**Task to complete**
Retype the entries in full, exactly.

Data supplied START

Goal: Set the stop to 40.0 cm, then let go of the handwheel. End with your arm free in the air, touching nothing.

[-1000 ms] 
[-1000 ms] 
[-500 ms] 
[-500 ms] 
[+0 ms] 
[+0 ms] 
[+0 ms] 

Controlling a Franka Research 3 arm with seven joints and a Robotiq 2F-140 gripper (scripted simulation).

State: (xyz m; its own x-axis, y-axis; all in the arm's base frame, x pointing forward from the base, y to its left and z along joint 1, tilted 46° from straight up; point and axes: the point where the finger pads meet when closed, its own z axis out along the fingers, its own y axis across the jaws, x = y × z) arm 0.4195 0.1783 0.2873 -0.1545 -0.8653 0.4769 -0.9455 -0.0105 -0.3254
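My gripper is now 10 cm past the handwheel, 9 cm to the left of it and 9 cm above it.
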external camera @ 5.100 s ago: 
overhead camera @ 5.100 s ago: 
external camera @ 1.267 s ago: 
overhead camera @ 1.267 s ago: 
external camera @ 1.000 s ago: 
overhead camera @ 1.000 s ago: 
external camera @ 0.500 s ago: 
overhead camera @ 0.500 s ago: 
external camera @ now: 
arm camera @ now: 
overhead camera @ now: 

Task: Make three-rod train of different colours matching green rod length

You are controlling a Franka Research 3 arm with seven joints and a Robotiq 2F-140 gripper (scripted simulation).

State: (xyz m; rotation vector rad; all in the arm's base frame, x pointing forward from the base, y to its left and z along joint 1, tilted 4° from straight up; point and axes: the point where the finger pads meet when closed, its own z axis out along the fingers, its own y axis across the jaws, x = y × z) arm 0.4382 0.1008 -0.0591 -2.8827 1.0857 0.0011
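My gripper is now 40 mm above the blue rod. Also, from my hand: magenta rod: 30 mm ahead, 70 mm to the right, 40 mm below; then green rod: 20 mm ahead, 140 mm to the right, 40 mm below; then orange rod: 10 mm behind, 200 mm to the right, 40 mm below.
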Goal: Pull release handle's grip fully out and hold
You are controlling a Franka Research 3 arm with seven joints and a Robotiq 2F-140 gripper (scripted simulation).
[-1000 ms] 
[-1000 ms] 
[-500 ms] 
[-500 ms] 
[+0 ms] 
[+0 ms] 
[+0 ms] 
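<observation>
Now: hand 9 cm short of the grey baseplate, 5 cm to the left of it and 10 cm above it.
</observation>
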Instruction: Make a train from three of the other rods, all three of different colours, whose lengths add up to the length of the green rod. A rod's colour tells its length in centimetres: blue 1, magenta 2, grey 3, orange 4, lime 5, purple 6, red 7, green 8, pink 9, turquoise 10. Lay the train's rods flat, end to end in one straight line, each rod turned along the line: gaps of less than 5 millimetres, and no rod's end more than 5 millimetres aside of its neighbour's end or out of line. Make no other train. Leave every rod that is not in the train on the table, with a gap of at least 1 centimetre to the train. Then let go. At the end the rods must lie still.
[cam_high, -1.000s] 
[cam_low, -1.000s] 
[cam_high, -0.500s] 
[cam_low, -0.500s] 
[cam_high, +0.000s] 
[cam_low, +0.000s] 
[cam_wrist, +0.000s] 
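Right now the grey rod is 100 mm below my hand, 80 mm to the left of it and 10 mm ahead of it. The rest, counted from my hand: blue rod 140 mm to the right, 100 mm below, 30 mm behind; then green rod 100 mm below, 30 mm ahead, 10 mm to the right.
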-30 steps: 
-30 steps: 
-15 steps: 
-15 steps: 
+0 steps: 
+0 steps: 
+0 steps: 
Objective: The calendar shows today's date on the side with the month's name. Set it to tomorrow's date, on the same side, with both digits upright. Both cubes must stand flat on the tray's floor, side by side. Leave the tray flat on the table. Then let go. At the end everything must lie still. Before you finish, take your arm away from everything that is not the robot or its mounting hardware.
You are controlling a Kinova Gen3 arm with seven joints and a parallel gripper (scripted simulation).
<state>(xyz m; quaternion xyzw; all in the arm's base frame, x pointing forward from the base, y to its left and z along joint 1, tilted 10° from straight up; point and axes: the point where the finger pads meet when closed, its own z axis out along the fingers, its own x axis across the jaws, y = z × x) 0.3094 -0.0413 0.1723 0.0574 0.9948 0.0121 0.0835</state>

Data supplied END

**Answer space**
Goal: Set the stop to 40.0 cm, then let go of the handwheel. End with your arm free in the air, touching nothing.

[-1000 ms] 
[-1000 ms] 
[-500 ms] 
[-500 ms] 
[+0 ms] 
[+0 ms] 
[+0 ms] 

Controlling a Franka Research 3 arm with seven joints and a Robotiq 2F-140 gripper (scripted simulation).

State: (xyz m; its own x-axis, y-axis; all in the arm's base frame, x pointing forward from the base, y to its left and z along joint 1, tilted 46° from straight up; point and axes: the point where the finger pads meet when closed, its own z axis out along the fingers, its own y axis across the jaws, x = y × z) arm 0.4195 0.1783 0.2873 -0.1545 -0.8653 0.4769 -0.9455 -0.0105 -0.3254
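My gripper is now 10 cm past the handwheel, 9 cm to the left of it and 9 cm above it.
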external camera @ 5.100 s ago: 
overhead camera @ 5.100 s ago: 
external camera @ 1.267 s ago: 
overhead camera @ 1.267 s ago: 
external camera @ 1.000 s ago: 
overhead camera @ 1.000 s ago: 
external camera @ 0.500 s ago: 
overhead camera @ 0.500 s ago: 
external camera @ now: 
arm camera @ now: 
overhead camera @ now: 

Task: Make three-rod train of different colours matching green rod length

You are controlling a Franka Research 3 arm with seven joints and a Robotiq 2F-140 gripper (scripted simulation).

State: (xyz m; rotation vector rad; all in the arm's base frame, x pointing forward from the base, y to its left and z along joint 1, tilted 4° from straight up; point and axes: the point where the finger pads meet when closed, its own z axis out along the fingers, its own y axis across the jaws, x = y × z) arm 0.4382 0.1008 -0.0591 -2.8827 1.0857 0.0011
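My gripper is now 40 mm above the blue rod. Also, from my hand: magenta rod: 30 mm ahead, 70 mm to the right, 40 mm below; then green rod: 20 mm ahead, 140 mm to the right, 40 mm below; then orange rod: 10 mm behind, 200 mm to the right, 40 mm below.
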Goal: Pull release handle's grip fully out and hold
You are controlling a Franka Research 3 arm with seven joints and a Robotiq 2F-140 gripper (scripted simulation).
[-1000 ms] 
[-1000 ms] 
[-500 ms] 
[-500 ms] 
[+0 ms] 
[+0 ms] 
[+0 ms] 
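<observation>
Now: hand 9 cm short of the grey baseplate, 5 cm to the left of it and 10 cm above it.
</observation>
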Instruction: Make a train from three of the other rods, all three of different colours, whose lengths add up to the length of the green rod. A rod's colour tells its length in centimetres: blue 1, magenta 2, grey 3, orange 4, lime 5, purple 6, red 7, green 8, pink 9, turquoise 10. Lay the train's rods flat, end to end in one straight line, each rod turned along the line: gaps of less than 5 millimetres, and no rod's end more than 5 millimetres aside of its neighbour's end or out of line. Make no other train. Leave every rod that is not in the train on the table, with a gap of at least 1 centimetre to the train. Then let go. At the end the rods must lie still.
[cam_high, -1.000s] 
[cam_low, -1.000s] 
[cam_high, -0.500s] 
[cam_low, -0.500s] 
[cam_high, +0.000s] 
[cam_low, +0.000s] 
[cam_wrist, +0.000s] 
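Right now the grey rod is 100 mm below my hand, 80 mm to the left of it and 10 mm ahead of it. The rest, counted from my hand: blue rod 140 mm to the right, 100 mm below, 30 mm behind; then green rod 100 mm below, 30 mm ahead, 10 mm to the right.
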-30 steps: 
-30 steps: 
-15 steps: 
-15 steps: 
+0 steps: 
+0 steps: 
+0 steps: 
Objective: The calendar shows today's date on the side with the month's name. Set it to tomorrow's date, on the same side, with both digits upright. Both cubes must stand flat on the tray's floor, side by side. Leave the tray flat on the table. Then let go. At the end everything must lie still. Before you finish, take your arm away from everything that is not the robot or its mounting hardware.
You are controlling a Kinova Gen3 arm with seven joints and a parallel gripper (scripted simulation).
<state>(xyz m; quaternion xyzw; all in the arm's base frame, x pointing forward from the base, y to its left and z along joint 1, tilted 10° from straight up; point and axes: the point where the finger pads meet when closed, its own z axis out along the fingers, its own x axis across the jaws, y = z × x) 0.3094 -0.0413 0.1723 0.0574 0.9948 0.0121 0.0835</state>

No additional output will be produced.